How to complete this task: Once the images are set aside, return every entry exactly.

Information supplied:
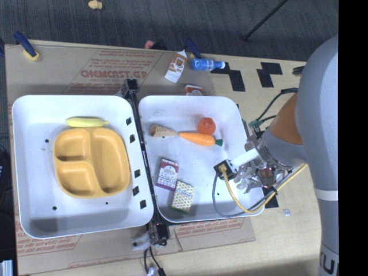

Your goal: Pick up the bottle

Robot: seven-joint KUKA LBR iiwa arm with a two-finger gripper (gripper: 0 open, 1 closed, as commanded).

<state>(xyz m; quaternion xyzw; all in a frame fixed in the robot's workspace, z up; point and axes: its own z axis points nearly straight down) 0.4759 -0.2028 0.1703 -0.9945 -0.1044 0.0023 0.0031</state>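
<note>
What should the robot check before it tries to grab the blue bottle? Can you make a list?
1. Bottle easy to see: ok, it lies on the bench beyond the right bin.
2. Bottle inside a bin: not ok, it is outside.
3. Gripper over the bottle: not ok, it is at the right bin's near right edge.
4. Things crowding the bottle: ok, the small carton lies apart from it.
5. Fingers open: cannot tell.

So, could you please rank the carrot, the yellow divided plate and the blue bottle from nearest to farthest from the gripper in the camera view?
Measured from the gripper at the right bin's right edge:
1. Carrot, inside the right bin, up and to the left of the gripper.
2. Blue bottle, lying on the bench beyond the right bin.
3. Yellow divided plate, across in the left bin.
</note>
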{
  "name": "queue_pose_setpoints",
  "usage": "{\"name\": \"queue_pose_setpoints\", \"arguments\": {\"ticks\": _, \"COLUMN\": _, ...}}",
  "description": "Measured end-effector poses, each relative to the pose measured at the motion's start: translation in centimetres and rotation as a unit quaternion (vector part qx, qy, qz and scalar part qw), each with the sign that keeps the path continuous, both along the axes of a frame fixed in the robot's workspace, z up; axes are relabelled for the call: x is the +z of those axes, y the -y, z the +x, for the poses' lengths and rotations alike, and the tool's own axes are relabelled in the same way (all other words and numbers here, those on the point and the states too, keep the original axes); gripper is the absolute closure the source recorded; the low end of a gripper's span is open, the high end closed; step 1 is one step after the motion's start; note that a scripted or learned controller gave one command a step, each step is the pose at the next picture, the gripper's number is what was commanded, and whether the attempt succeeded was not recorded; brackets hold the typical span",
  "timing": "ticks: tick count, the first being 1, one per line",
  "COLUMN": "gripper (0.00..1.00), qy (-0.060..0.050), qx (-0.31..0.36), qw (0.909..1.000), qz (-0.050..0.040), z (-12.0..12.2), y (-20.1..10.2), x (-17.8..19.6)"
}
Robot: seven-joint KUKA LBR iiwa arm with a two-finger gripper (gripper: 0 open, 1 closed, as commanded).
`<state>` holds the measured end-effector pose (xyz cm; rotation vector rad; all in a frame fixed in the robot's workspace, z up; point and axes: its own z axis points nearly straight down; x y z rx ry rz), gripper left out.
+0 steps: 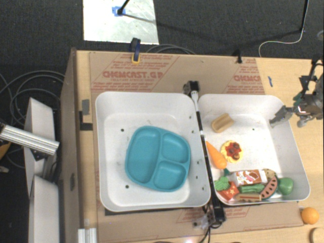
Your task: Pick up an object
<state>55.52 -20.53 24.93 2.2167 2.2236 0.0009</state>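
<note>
claw (289, 111) at right bin's (253, 104) far right rim, its state cannot be told. toy food clusters in that bin's near part; carrot (216, 155) beside divider. teal tray (157, 157) in left bin (114, 135).

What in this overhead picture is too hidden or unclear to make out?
- Gripper: the arm is cut off by the right edge, and the gripper is too small and blurred to judge.
- Pile of toy food in the right bin: pieces overlap, so single items are hard to separate.
- Orange ball: partly cut off near the frame corner.
</note>
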Motion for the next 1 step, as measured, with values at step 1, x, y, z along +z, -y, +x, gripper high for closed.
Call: {"name": "queue_pose_setpoints", "arguments": {"ticks": 1, "gripper": 0.0, "qy": 0.001, "qx": 0.005, "qw": 1.0, "qz": 0.0015, "z": 7.55, "y": -7.63, "x": -7.54}}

Reply:
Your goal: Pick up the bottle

Robot: seven-joint KUKA LBR iiwa arm with a two-finger gripper (gripper: 0 open, 1 closed, as commanded).

<state>(xyz m; quaternion xyzw; all in a frame fixed in the robot's workspace, z up; point and axes: its own z axis points nearly straight down) 0.4759 -0.2028 0.1703 -0.9945 -0.1044 0.0023 0.0031</state>
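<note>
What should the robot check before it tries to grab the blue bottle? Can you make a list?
1. Bottle easy to see: ok, it lies on the bench beyond the right bin.
2. Bottle inside a bin: not ok, it is outside.
3. Gripper over the bottle: not ok, it is at the right bin's near right edge.
4. Things crowding the bottle: ok, the small carton lies apart from it.
5. Fingers open: cannot tell.

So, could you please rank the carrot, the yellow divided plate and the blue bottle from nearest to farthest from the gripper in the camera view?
Measured from the gripper at the right bin's right edge:
1. Carrot, inside the right bin, up and to the left of the gripper.
2. Blue bottle, lying on the bench beyond the right bin.
3. Yellow divided plate, across in the left bin.
</note>
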{
  "name": "queue_pose_setpoints",
  "usage": "{\"name\": \"queue_pose_setpoints\", \"arguments\": {\"ticks\": _, \"COLUMN\": _, ...}}",
  "description": "Measured end-effector poses, each relative to the pose measured at the motion's start: translation in centimetres and rotation as a unit quaternion (vector part qx, qy, qz and scalar part qw), each with the sign that keeps the path continuous, both along the axes of a frame fixed in the robot's workspace, z up; axes are relabelled for the call: x is the +z of those axes, y the -y, z the +x, for the poses' lengths and rotations alike, and the tool's own axes are relabelled in the same way (all other words and numbers here, those on the point and the states too, keep the original axes); gripper is the absolute closure the source recorded; the low end of a gripper's span is open, the high end closed; step 1 is one step after the motion's start; note that a scripted or learned controller gave one command a step, each step is the pose at the next picture, the gripper's number is what was commanded, and whether the attempt succeeded was not recorded; brackets hold the typical span",
  "timing": "ticks: tick count, the first being 1, one per line",
  "COLUMN": "gripper (0.00..1.00), qy (-0.060..0.050), qx (-0.31..0.36), qw (0.909..1.000), qz (-0.050..0.040), z (-12.0..12.2), y (-20.1..10.2), x (-17.8..19.6)"
}
Robot: seven-joint KUKA LBR iiwa arm with a two-finger gripper (gripper: 0 open, 1 closed, as commanded).
`<state>` holds the measured end-effector pose (xyz cm; rotation vector rad; all in a frame fixed in the robot's workspace, z up; point and axes: its own z axis points nearly straight down; x y z rx ry rz), gripper left out.
+0 steps: 
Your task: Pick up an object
<state>55.52 -20.53 24.93 2.2167 2.2236 0.0009</state>
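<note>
claw (289, 111) at right bin's (253, 104) far right rim, its state cannot be told. toy food clusters in that bin's near part; carrot (216, 155) beside divider. teal tray (157, 157) in left bin (114, 135).

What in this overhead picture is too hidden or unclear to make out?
- Gripper: the arm is cut off by the right edge, and the gripper is too small and blurred to judge.
- Pile of toy food in the right bin: pieces overlap, so single items are hard to separate.
- Orange ball: partly cut off near the frame corner.
</note>
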Motion for the next 1 step, as measured, with values at step 1, x, y, z along +z, -y, +x, gripper high for closed.
Call: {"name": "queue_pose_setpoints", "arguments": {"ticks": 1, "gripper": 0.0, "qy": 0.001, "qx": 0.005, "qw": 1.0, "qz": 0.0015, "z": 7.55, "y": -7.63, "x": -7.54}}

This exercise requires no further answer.